# drywall wizard



## brendon (Feb 8, 2013)

Hey guys get on youtube and check out drywall wizard, a new compound tube with a difference. I've got my hands on 1 to test out tomorrow. It looks and feels really well built. They are now available at plasteringsupplies.com.au. Its an australian invention and could put a big dent in tapepros tube sales


----------



## P.E.I.Taper (May 4, 2015)

Whata the deal with applicator heads?? Is there any?


----------



## VANMAN (Jan 14, 2011)

brendon said:


> Hey guys get on youtube and check out drywall wizard, a new compound tube with a difference. I've got my hands on 1 to test out tomorrow. It looks and feels really well built. They are now available at plasteringsupplies.com.au. Its an australian invention and could put a big dent in tapepros tube sales


Sorry Brendon,
If that guy thinks that's the best inside corner out then he is deluded!:blink:
But I might like the way the tube sucks the mud as it looks like it sucks it up through the holes also and not just the nozzle part!?
Correct me if i'm wrong!:thumbsup:


----------



## gazman (Apr 29, 2011)

The tube looks ok, but that bloke hasn't got a clue about what a good finish looks like. He is taping using a knife, the dunny brush is about 10 steps in front of that.


----------



## Mudstar (Feb 15, 2008)

More junk for the tool box not for the jobsite


----------



## VANMAN (Jan 14, 2011)

Got a feeling this will be a short lived thread!
But Brendon might come back with some pics or a vid that actually shows that some1 knowns what they r doing with it!:thumbsup:


----------



## brendon (Feb 8, 2013)

Tried it out today guys and went pretty good.

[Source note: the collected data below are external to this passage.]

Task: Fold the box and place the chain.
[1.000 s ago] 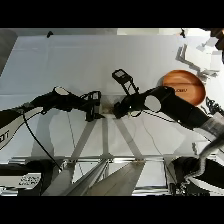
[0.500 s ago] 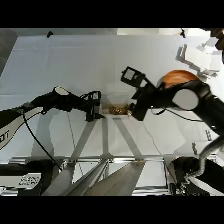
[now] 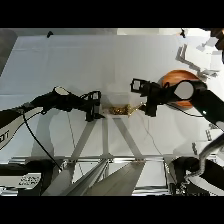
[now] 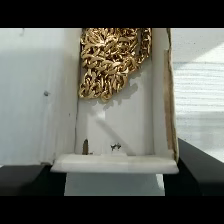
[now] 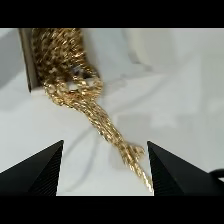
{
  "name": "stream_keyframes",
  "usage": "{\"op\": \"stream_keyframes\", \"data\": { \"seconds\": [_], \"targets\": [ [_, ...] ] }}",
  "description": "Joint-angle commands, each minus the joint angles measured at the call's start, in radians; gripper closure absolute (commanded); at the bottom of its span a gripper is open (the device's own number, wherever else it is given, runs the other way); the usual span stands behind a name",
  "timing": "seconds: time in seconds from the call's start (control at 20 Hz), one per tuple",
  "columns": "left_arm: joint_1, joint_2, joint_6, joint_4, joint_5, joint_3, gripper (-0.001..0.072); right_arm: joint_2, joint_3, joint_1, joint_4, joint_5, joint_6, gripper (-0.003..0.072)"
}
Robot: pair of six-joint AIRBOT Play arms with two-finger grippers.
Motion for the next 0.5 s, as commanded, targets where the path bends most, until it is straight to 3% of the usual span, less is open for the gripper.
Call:
{"op": "stream_keyframes", "data": {
  "seconds": [0.0, 0.2, 0.45],
  "targets": [
    [0.0, 0.0, 0.0, 0.0, 0.0, 0.0, 0.037, -0.132, -0.02, -0.033, 0.173, -0.047, -0.313, 0.0108],
    [0.0, 0.0, 0.0, 0.0, 0.0, 0.0, 0.037, -0.27, -0.02, -0.032, 0.218, -0.086, -0.415, 0.0103],
    [0.0, 0.0, 0.0, 0.0, 0.0, 0.0, 0.037, -0.328, -0.02, -0.032, 0.364, -0.102, -0.525, 0.0104]
  ]
}}
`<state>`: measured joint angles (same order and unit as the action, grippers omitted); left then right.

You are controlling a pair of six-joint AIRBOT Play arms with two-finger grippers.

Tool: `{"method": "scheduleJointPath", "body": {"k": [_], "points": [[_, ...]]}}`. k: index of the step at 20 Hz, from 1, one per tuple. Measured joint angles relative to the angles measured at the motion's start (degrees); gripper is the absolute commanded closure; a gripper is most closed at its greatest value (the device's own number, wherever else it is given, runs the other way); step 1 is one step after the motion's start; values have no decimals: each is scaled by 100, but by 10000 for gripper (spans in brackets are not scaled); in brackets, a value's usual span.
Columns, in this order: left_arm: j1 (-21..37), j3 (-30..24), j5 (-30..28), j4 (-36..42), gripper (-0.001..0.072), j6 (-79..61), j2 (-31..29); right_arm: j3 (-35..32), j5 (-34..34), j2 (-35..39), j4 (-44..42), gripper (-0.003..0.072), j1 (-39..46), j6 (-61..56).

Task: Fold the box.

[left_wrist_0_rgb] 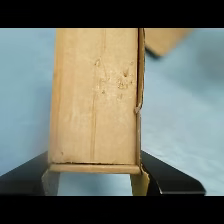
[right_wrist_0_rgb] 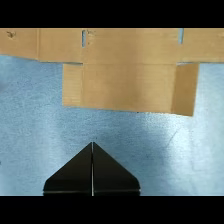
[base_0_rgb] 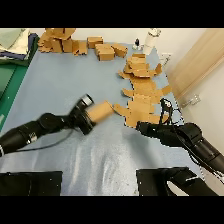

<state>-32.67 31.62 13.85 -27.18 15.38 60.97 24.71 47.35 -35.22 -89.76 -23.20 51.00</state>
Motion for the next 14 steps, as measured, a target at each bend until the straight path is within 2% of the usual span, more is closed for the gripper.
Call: {"method": "scheduleJointPath", "body": {"k": [4,8,11,14], "points": [[1810,579,-74,-227,324,286,463,0,-153,-13,0,683,0,2],[3451,1947,374,-343,325,901,1661,0,-341,-13,-2,683,0,2],[4146,3101,638,-525,326,1602,2660,0,-457,-13,0,682,0,0],[4454,4113,761,-1021,326,2367,3526,0,-511,-13,-2,682,0,0]]}}
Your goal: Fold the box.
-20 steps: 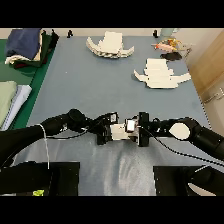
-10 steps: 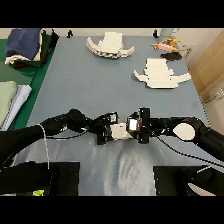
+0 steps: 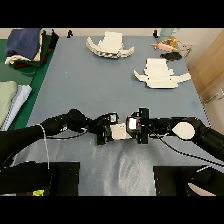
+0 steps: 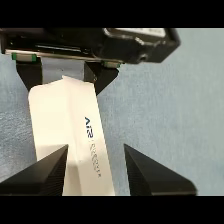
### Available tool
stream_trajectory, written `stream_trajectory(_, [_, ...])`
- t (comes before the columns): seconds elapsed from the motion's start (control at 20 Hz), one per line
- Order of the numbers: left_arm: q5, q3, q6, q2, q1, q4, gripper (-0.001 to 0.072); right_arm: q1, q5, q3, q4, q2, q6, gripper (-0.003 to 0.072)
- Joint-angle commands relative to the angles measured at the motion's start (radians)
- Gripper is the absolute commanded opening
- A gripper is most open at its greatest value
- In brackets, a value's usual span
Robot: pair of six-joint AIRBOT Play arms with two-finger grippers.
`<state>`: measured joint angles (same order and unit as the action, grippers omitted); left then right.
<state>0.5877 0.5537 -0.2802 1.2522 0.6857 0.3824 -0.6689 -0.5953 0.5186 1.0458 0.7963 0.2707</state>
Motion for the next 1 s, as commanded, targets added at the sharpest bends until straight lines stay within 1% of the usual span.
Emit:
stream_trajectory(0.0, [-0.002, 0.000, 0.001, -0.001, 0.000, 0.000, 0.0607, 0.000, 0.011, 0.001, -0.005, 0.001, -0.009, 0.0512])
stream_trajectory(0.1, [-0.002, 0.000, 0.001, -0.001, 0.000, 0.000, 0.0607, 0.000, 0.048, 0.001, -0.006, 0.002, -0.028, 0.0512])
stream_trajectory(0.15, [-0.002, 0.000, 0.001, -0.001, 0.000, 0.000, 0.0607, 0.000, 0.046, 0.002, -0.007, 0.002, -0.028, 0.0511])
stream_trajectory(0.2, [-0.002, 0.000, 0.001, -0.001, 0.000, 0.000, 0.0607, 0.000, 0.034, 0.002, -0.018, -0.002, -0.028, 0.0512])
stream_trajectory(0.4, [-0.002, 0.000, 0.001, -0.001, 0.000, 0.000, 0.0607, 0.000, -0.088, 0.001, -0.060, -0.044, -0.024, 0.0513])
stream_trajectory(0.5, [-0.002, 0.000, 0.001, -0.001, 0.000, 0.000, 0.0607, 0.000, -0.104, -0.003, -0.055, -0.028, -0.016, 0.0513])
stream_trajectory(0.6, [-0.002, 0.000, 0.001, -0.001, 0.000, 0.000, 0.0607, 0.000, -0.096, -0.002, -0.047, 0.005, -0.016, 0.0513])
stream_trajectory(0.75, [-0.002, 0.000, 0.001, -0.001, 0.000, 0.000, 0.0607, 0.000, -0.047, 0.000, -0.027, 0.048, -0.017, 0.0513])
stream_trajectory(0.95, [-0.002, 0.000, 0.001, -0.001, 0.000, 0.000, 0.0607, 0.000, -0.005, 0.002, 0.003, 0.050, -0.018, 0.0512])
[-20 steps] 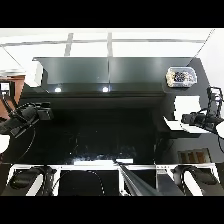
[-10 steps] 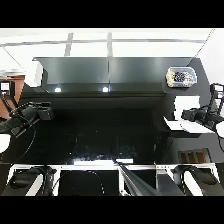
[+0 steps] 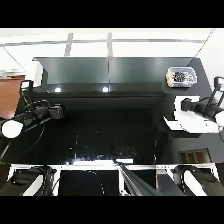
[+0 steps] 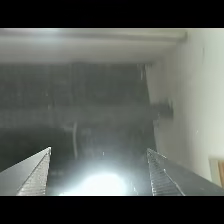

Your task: Fold the box and place the chain.

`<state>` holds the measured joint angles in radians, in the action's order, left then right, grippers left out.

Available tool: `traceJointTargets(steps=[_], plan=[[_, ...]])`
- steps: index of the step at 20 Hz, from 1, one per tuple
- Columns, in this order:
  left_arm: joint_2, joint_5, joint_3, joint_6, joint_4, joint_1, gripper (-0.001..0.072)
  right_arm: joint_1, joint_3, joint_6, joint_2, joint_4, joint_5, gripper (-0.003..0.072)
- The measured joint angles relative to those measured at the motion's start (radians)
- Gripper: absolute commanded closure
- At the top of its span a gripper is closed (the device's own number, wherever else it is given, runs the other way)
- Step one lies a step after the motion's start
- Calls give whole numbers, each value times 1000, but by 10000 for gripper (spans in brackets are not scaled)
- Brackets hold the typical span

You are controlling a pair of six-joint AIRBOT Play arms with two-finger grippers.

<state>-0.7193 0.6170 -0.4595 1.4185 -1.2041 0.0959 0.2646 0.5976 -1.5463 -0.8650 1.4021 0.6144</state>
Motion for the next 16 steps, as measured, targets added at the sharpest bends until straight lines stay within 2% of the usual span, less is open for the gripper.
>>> traceJointTargets(steps=[4,8,12,16], plan=[[-47,41,-29,37,-22,-23,-3,232,260,-42,-200,134,133,-22],[-61,65,-38,67,-34,-51,-3,510,453,-33,-402,118,296,-22],[-65,72,-41,78,-41,-60,-3,673,514,174,-542,-35,410,-22],[-66,74,-42,81,-43,-62,-3,717,531,409,-624,-165,492,-21]])
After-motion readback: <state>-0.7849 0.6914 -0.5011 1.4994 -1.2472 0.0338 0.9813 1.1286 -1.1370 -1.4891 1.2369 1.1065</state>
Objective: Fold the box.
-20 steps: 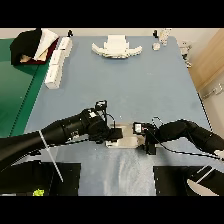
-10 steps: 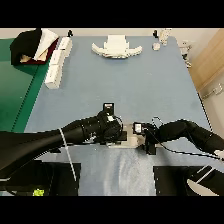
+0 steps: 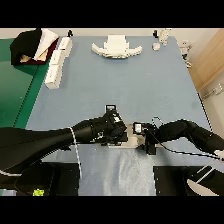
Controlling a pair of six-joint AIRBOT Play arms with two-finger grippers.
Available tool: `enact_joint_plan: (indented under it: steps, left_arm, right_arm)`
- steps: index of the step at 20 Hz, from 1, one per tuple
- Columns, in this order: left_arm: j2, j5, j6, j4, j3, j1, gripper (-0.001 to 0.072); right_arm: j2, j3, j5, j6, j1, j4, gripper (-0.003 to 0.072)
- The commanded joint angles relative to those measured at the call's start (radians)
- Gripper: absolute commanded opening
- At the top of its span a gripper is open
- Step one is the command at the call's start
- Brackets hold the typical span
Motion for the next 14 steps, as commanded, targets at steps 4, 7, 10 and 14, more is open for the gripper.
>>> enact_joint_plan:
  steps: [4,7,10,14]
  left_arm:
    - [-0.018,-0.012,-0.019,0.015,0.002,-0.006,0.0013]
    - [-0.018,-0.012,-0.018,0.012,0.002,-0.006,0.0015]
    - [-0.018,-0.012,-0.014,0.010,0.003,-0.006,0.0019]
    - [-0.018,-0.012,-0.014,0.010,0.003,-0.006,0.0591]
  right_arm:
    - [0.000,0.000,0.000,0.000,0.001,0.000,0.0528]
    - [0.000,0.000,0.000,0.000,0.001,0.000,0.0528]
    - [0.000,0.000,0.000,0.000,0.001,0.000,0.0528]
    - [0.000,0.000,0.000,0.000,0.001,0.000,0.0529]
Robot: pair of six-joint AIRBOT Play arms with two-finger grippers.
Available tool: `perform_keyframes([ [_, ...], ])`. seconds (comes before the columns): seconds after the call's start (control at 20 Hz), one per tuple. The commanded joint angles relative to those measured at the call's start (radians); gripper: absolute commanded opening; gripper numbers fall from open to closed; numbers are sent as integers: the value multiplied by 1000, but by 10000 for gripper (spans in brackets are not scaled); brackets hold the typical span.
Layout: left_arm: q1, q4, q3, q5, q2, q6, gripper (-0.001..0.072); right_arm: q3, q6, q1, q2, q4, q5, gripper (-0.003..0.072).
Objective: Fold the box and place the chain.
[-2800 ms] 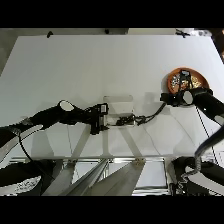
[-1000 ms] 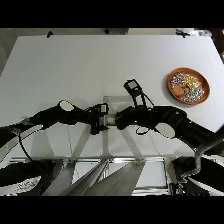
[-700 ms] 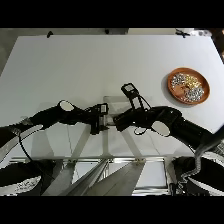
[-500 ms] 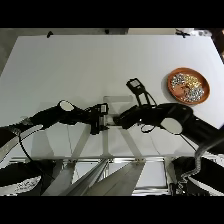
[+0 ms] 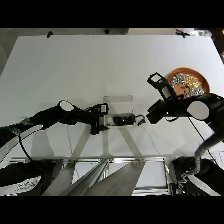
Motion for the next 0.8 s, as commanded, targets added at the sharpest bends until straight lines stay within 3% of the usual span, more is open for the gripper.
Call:
perform_keyframes([
  [0.0, 0, 0, 0, 0, 1, 0, 208, -17, -137, -38, -104, -11, 48, 376],
  [0.05, 0, 0, 0, 0, 1, 0, 208, -32, -180, -21, -143, -11, 41, 420],
  [0.4, 0, 0, 0, 0, 1, 0, 208, -104, -87, 49, -227, -13, -172, 409],
  [0.6, 0, 0, 0, 0, 1, 0, 208, -105, 61, 49, -230, -9, -208, 334],
  [0.75, 0, 0, 0, 0, 1, 0, 208, -105, 139, 48, -230, -10, -207, 334],
])
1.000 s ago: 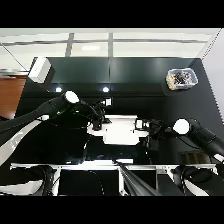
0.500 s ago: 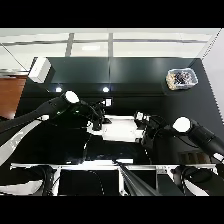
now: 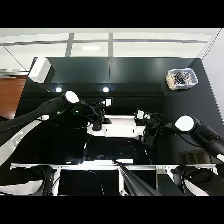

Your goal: Fold the box and place the chain.

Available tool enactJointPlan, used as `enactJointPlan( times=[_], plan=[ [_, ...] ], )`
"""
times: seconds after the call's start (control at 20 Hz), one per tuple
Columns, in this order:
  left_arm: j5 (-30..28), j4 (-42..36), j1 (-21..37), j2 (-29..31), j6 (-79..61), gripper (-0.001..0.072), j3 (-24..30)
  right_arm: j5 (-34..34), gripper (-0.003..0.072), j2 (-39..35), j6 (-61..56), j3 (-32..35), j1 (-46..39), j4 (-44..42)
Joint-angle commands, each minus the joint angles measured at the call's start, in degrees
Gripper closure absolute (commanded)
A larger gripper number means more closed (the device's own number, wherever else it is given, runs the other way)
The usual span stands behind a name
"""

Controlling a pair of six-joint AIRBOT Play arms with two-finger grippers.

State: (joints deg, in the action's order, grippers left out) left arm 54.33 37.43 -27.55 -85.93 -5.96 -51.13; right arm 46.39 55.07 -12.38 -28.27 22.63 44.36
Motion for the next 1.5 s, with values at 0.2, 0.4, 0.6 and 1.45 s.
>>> enactJointPlan(
  times=[0.2, 0.4, 0.6, 1.45],
  plan=[
    [0.3, 0.0, 0.0, 0.0, 0.0, 0.0682, 0.0, -5.8, -0.0023, -0.1, 5.6, -0.5, 0.0, 0.1],
    [0.3, -0.1, 0.0, 0.0, 0.0, 0.0682, 0.0, -6.6, -0.0023, 1.3, 7.4, -0.5, -0.2, -1.6],
    [0.3, -0.2, 0.0, 0.0, 0.0, 0.0682, 0.0, -5.6, -0.0023, 3.6, 16.1, -0.5, -0.2, -9.3],
    [0.3, -0.4, 0.0, 0.0, 0.2, 0.0682, 0.0, -4.5, -0.0022, 14.3, 29.2, -0.5, -2.6, -12.8]
  ],
)
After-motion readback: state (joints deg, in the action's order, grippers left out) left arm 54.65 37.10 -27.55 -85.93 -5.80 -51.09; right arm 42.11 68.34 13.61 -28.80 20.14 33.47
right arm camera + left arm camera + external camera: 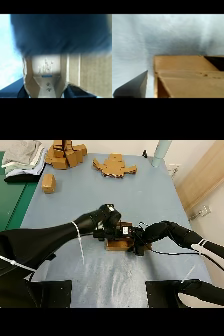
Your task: Fold the box.
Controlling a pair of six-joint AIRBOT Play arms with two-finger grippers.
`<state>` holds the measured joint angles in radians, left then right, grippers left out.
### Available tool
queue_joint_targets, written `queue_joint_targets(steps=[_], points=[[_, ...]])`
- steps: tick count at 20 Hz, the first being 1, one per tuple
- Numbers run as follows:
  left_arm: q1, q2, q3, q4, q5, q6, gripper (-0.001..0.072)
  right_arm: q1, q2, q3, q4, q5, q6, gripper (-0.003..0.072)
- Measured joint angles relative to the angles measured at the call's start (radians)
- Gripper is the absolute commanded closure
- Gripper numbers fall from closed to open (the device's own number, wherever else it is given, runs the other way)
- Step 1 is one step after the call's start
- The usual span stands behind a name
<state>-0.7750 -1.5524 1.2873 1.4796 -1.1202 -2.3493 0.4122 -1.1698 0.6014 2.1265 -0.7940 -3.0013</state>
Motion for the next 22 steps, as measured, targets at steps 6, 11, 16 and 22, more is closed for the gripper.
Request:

There is a ball end coming out for it so i will probably wait for that before I buy 1, but i will definitely get 1 because the build quality is head and shoulders above any tube I've used. At the moment I have the tapepro tubes in 600 and 900 which are both really good but the parts are not very durable, constantly replacing thumb screws and i I've broken 2 cones. This tube doesn't have any plastic parts, both ends just unscrew and the t handle is much easier to use than the ball end. In saying that I love the size of the tapepro tube, it holds **** loads of mud. I spoke with tom g last year about the thumb screws and cone issues so hopefully they come up with something better soon. Definitely worth a look guys and thanks to andrew from plastering supplies for letting me try it out


----------



## gazman (Apr 29, 2011)

My Tape Pro tube must be series #1 as the cone is all alloy, with a machined groove for the O ring.


----------



## brendon (Feb 8, 2013)

You are correct gaz, when I met with tom he said that. I suppose you make more money in spare parts if they are plastic


----------



## P.E.I.Taper (May 4, 2015)

brendon said:


> Tried it out today guys and went pretty good. There is a ball end coming out for it so i will probably wait for that before I buy 1, but i will definitely get 1 because the build quality is head and shoulders above any tube I've used. At the moment I have the tapepro tubes in 600 and 900 which are both really good but the parts are not very durable, constantly replacing thumb screws and i I've broken 2 cones. This tube doesn't have any plastic parts, both ends just unscrew and the t handle is much easier to use than the ball end. In saying that I love the size of the tapepro tube, it holds **** loads of mud. I spoke with tom g last year about the thumb screws and cone issues so hopefully they come up with something better soon. Definitely worth a look guys and thanks to andrew from plastering supplies for letting me try it out




What were the applicator like??


----------



## brendon (Feb 8, 2013)

No applicator, just a nozzle so you sort of apply like a caulking in the corner. Kind of strange and takes a bit of getting use to, that's the only part I'm not entirely sold on which is why I'm waiting on the traditional nozzle


----------



## P.E.I.Taper (May 4, 2015)

Should tell the supplier to join the thread and support his tool! Everything tool has potential!


----------



## VANMAN (Jan 14, 2011)

brendon said:


> No applicator, just a nozzle so you sort of apply like a caulking in the corner. Kind of strange and takes a bit of getting use to, that's the only part I'm not entirely sold on which is why I'm waiting on the traditional nozzle


I think either Icerock has some input in this tool or they have been monitoring his threads about tubes! That's the way he does his internals!:blink:


----------



## P.E.I.Taper (May 4, 2015)

VANMAN said:


> I think either Icerock has some input in this tool or they have been monitoring his threads about tubes! That's the way he does his internals!:blink:


He uses his "mud bead" to load internals before tape??


----------



## VANMAN (Jan 14, 2011)

P.E.I.Taper said:


> He uses his "mud bead" to load internals before tape??


Yea he sure does!!
And finishing same as that vid!
Cazna has tried it and said it went well!


----------



## cazna (Mar 28, 2010)

Yeah it did work well. Just with a flusher behind it. I ran a bead. Used a flusher to spread it. Put on some tape and flushed it again. Then once dry another bead of mud and flushed again. All just a 3.5 flusher.


----------